*REQUIRED WORK*
Give back every entry in full, exactly as it reads.

*LISTED ENTRIES*
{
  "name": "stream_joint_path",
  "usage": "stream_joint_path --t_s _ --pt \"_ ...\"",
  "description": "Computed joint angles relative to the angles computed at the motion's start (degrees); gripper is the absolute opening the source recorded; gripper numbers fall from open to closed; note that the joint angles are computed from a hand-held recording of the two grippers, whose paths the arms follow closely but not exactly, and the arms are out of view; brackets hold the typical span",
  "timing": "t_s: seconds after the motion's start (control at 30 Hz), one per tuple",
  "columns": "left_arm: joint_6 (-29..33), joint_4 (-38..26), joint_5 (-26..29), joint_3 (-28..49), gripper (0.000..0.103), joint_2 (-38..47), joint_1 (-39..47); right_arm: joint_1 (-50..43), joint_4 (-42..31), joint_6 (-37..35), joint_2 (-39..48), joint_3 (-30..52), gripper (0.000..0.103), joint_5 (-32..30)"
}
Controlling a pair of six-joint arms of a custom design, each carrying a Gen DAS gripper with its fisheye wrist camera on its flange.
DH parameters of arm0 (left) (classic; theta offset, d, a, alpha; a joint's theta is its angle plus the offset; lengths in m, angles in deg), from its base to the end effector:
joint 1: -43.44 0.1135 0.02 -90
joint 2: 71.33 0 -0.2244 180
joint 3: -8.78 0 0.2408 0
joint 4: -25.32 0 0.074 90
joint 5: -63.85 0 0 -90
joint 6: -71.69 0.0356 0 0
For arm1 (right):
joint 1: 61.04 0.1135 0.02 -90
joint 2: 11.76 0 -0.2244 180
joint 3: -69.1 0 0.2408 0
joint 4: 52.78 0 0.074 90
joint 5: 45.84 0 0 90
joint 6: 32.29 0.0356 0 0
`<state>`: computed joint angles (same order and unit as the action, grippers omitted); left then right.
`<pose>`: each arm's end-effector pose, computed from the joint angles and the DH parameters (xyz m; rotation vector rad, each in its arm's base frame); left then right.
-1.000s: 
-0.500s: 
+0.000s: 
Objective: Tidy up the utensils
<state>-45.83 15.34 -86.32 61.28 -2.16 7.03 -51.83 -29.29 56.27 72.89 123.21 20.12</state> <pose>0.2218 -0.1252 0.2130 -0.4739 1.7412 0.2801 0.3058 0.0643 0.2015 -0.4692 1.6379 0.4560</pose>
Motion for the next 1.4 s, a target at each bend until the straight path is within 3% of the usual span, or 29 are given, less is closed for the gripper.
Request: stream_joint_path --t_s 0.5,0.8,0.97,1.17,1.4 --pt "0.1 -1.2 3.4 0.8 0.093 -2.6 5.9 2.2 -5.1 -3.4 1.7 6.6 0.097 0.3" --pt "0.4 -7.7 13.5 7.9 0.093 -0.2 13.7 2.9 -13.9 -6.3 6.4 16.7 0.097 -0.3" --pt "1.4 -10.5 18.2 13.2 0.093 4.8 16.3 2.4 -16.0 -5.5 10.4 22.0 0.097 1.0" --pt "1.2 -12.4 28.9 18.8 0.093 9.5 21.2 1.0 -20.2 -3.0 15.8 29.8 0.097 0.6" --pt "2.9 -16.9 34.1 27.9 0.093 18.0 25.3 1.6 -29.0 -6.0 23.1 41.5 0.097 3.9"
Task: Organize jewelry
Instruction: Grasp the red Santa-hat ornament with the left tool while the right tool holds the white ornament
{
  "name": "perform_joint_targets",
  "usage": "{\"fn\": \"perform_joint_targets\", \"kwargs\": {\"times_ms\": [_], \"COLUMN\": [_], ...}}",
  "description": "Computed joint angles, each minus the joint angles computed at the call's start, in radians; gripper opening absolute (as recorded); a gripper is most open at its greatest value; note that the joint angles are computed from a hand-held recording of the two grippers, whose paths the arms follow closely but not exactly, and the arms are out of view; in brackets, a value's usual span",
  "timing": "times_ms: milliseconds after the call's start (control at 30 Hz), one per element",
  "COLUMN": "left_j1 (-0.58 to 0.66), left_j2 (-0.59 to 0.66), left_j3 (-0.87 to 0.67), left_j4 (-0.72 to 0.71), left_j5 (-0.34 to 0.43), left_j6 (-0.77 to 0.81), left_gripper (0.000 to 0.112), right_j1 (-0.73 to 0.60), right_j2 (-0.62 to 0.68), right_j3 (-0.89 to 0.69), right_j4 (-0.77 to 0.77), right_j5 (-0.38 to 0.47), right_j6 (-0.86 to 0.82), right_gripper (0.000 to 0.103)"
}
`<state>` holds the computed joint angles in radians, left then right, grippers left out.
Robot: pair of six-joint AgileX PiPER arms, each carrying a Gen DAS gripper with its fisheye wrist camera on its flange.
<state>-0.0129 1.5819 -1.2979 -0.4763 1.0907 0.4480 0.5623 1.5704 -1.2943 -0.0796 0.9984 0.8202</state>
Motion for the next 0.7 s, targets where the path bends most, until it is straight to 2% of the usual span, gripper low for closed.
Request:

*SOLUTION TO THIS TASK*
{
  "name": "stream_joint_path",
  "usage": "stream_joint_path --t_s _ --pt \"_ ...\"",
  "description": "Computed joint angles relative to the angles computed at the motion's start (degrees); gripper is the absolute opening the source recorded; gripper numbers fall from open to closed; note that the joint angles are computed from a hand-held recording of the two grippers, whose paths the arms follow closely but not exactly, and the arms are out of view; brackets hold the typical span",
  "timing": "t_s: seconds after the motion's start (control at 30 Hz), one per tuple",
  "columns": "left_arm: joint_6 (-29..33), joint_4 (-38..26), joint_5 (-26..29), joint_3 (-28..49), gripper (0.000..0.103), joint_2 (-38..47), joint_1 (-39..47); right_arm: joint_1 (-50..43), joint_4 (-42..31), joint_6 (-37..35), joint_2 (-39..48), joint_3 (-30..52), gripper (0.000..0.103), joint_5 (-32..30)"
}
Controlling a pair of six-joint arms of a custom design, each carrying a Gen DAS gripper with its fisheye wrist camera on its flange.
DH parameters of arm0 (left) (classic; theta offset, d, a, alpha; a joint's theta is its angle plus the offset; lengths in m, angles in deg), from its base to the end effector:
joint 1: -43.44 0.1135 0.02 -90
joint 2: 71.33 0 -0.2244 180
joint 3: -8.78 0 0.2408 0
joint 4: -25.32 0 0.074 90
joint 5: -63.85 0 0 -90
joint 6: -71.69 0.0356 0 0
For arm1 (right):
joint 1: 61.04 0.1135 0.02 -90
joint 2: 11.76 0 -0.2244 180
joint 3: -69.1 0 0.2408 0
joint 4: 52.78 0 0.074 90
joint 5: 45.84 0 0 90
joint 6: 32.29 0.0356 0 0
`<state>`: computed joint angles (same order and unit as the action, grippers omitted); left then right.
`<pose>`: each arm's end-effector pose, computed from the joint angles and the DH parameters (xyz m; rotation vector rad, each in its arm's base frame); left then right.
-1.000s: 
-0.500s: 
+0.000s: 
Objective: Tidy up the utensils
<state>-45.83 15.34 -86.32 61.28 -2.16 7.03 -51.83 -29.29 56.27 72.89 123.21 20.12</state> <pose>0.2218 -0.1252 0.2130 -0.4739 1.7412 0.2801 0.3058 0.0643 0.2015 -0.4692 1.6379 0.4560</pose>
Motion for the next 1.4 s, a target at each bend until the straight path is within 3% of the usual span, or 29 are given, less is closed for the gripper.
Request: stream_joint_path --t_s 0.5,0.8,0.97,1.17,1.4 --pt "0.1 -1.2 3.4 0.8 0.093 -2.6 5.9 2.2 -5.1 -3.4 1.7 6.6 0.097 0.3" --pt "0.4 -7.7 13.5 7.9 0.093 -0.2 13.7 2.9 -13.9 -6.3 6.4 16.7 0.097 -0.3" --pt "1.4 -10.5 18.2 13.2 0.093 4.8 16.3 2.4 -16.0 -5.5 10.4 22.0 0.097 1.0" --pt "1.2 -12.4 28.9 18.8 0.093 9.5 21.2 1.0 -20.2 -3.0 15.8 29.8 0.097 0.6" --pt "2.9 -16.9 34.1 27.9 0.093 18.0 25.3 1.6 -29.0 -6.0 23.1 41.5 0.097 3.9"
Task: Organize jewelry
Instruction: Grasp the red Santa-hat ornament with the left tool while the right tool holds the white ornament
{
  "name": "perform_joint_targets",
  "usage": "{\"fn\": \"perform_joint_targets\", \"kwargs\": {\"times_ms\": [_], \"COLUMN\": [_], ...}}",
  "description": "Computed joint angles, each minus the joint angles computed at the call's start, in radians; gripper opening absolute (as recorded); a gripper is most open at its greatest value; note that the joint angles are computed from a hand-held recording of the two grippers, whose paths the arms follow closely but not exactly, and the arms are out of view; in brackets, a value's usual span",
  "timing": "times_ms: milliseconds after the call's start (control at 30 Hz), one per element",
  "COLUMN": "left_j1 (-0.58 to 0.66), left_j2 (-0.59 to 0.66), left_j3 (-0.87 to 0.67), left_j4 (-0.72 to 0.71), left_j5 (-0.34 to 0.43), left_j6 (-0.77 to 0.81), left_gripper (0.000 to 0.112), right_j1 (-0.73 to 0.60), right_j2 (-0.62 to 0.68), right_j3 (-0.89 to 0.69), right_j4 (-0.77 to 0.77), right_j5 (-0.38 to 0.47), right_j6 (-0.86 to 0.82), right_gripper (0.000 to 0.103)"
}
`<state>` holds the computed joint angles in radians, left then right, grippers left out.
Robot: pair of six-joint AgileX PiPER arms, each carrying a Gen DAS gripper with its fisheye wrist camera on its flange.
<state>-0.0129 1.5819 -1.2979 -0.4763 1.0907 0.4480 0.5623 1.5704 -1.2943 -0.0796 0.9984 0.8202</state>
Motion for the next 0.7 s, targets where the path bends most, until it is straight to 2% of the usual span, gripper low for closed.
Request:

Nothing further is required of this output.